Is Your Defined Benefit Plan Ready for Termination? Part V
Part 5 – Data Quality and Conclusion
This post is the last in a 5-part series on plan termination readiness. In prior weeks, we discussed funded status [Part II and Part III] and plan administration [Part IV]. This week, we’ll wrap things up with a discussion of data quality.
Every pension plan administrator understands the importance of data. There are the basics: date of birth, date of hire, pay history, breaks in service, etc. Then there is non-employment data, like home address and beneficiary information. Depending on the plan, some administrators even need to track sick or vacation time, or employee contributions. This is an integral part of plan management, and all plan administrators understand the importance of accurate data.
At the same time, most administrators will tell you that their data is far from perfect. Payroll systems change and historical data gets archived. Terminated vested participants fail to keep their contact information up to date and fall off the radar. Form-of-payment elections and beneficiary information remain on paper files until the retiree in question dies. For an ongoing plan, these issues are common, and not likely to cause major headaches or problems. When the time comes to terminate, however, these types of data issues can all be major roadblocks to success.
During the termination process, sponsors need to be able to communicate with each and every participant, and need to provide detailed information on each participant’s benefits. Each participant will receive a Notice of Plan Benefits (NOPB). For recent retirees and not-in-pay participants, this notice will need to include the historical data that supports the benefit they earned in the plan. For longer-term retirees, the NOPB will need to include the benefit amount, form of payment, and beneficiary information. Missing or inaccurate information can cause delays and serious problems upon plan termination. The PBGC will review NOPB samples, so it is critical that the notice is complete and accurate.

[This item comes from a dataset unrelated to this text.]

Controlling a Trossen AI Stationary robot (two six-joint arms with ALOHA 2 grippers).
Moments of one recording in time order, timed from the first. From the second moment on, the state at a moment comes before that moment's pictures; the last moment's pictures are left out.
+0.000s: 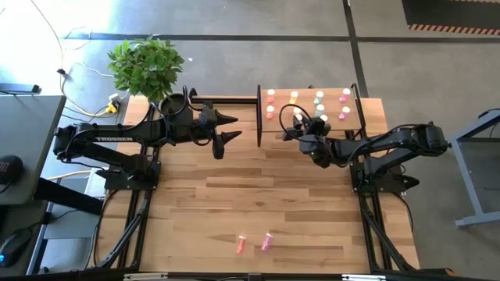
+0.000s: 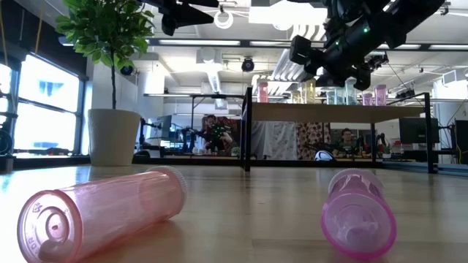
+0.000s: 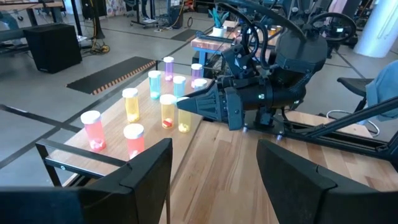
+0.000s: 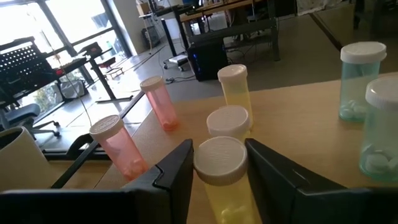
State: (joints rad) left arm 0.26 1.15 0.91 0.05 -0.14 -0.09; right arm -0.04 1.32 0.65 0.22 1.14 0.73
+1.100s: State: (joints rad) left arm 0.26 1.15 0.91 0.05 -0.14 -0.10; right arm -0.04 1.32 0.68 0.12 1.13 0.74
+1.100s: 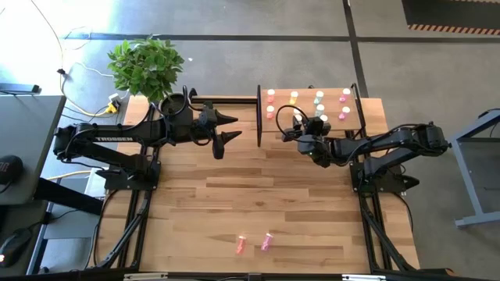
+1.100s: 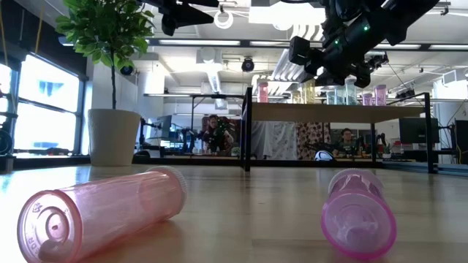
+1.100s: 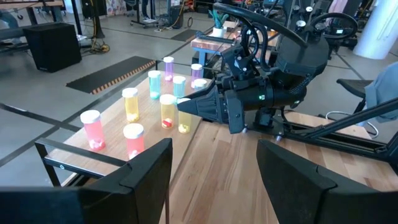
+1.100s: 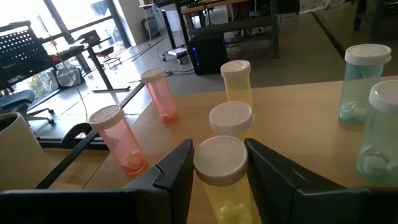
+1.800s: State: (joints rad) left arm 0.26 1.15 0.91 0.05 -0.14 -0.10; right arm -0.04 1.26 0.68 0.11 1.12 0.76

During the plan termination process, having up-to-date contact information for all participants is essential to ensure that required notices are received and benefit elections can be made and processed. While returned mail is an obvious indicator of bad addresses, this only captures a subset of the bad addresses. Address searches and outreach campaigns in advance of plan termination can find additional address issues and ensure all participants are reachable once the plan termination process is underway.

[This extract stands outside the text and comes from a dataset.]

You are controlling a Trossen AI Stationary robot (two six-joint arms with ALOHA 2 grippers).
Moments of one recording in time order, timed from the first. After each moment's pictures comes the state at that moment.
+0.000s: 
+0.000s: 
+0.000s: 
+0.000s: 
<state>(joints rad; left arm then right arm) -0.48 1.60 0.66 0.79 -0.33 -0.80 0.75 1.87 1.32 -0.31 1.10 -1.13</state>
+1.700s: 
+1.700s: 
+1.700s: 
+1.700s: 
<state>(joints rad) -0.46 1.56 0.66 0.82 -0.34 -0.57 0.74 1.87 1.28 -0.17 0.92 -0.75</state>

Additionally, sponsors will want up-to-date information on participant and beneficiary deaths. For ongoing administration, most plans rely on notification from the beneficiary or estate for a participant’s death. Often, beneficiary deaths are not tracked while the participant is alive. These practices are common for going plans. However, at termination, out-of-date information can result in overpaying benefits and overstating liabilities. Death audits should be performed to avoid these situations; the process of cleaning this up after the fact is often much more time consuming than ongoing prevention processes.
Action items: In advance of plan termination:
• A detailed review of participant data, including the quality level of accrued benefits, addresses, and demographic information, should be performed.
• Missing information should be noted and accrued benefits certified. It will be easier to improve the data quality and find missing information now than it would be at plan termination.
• Death audits should be performed to true up beneficiary information and verify whether terminated vested participants are still alive. The process of cleaning up this data during the termination is more time consuming and could lead to overfunding.
In Conclusion: How do I know if I’m ready to terminate?
We started this series with the saying “All good things must come to an end.” That applies to blogs as well as pension plans! The key for both is making sure that “the End” is a good one.
As we’ve discussed over the last month, there are a number of areas plan sponsors need to assess before embarking on the actual plan termination process. Evaluating the plan’s funded status on a plan termination basis is a necessary first step [Part II]. But it is also necessary to focus on other matters than can impede the termination. Sponsors will also want to:
• Assess funded status risk and devise a plan for mitigating risks as the plan gets closer to terminating;
• Clean up and verify plan administration including election forms, notices, and plan documents; and
• Ensure that all necessary data is collected and validated.
Getting prepared for a successful plan termination takes time and effort. Neglecting any of the steps we have discussed these past four weeks can jeopardize a plan getting to a good End.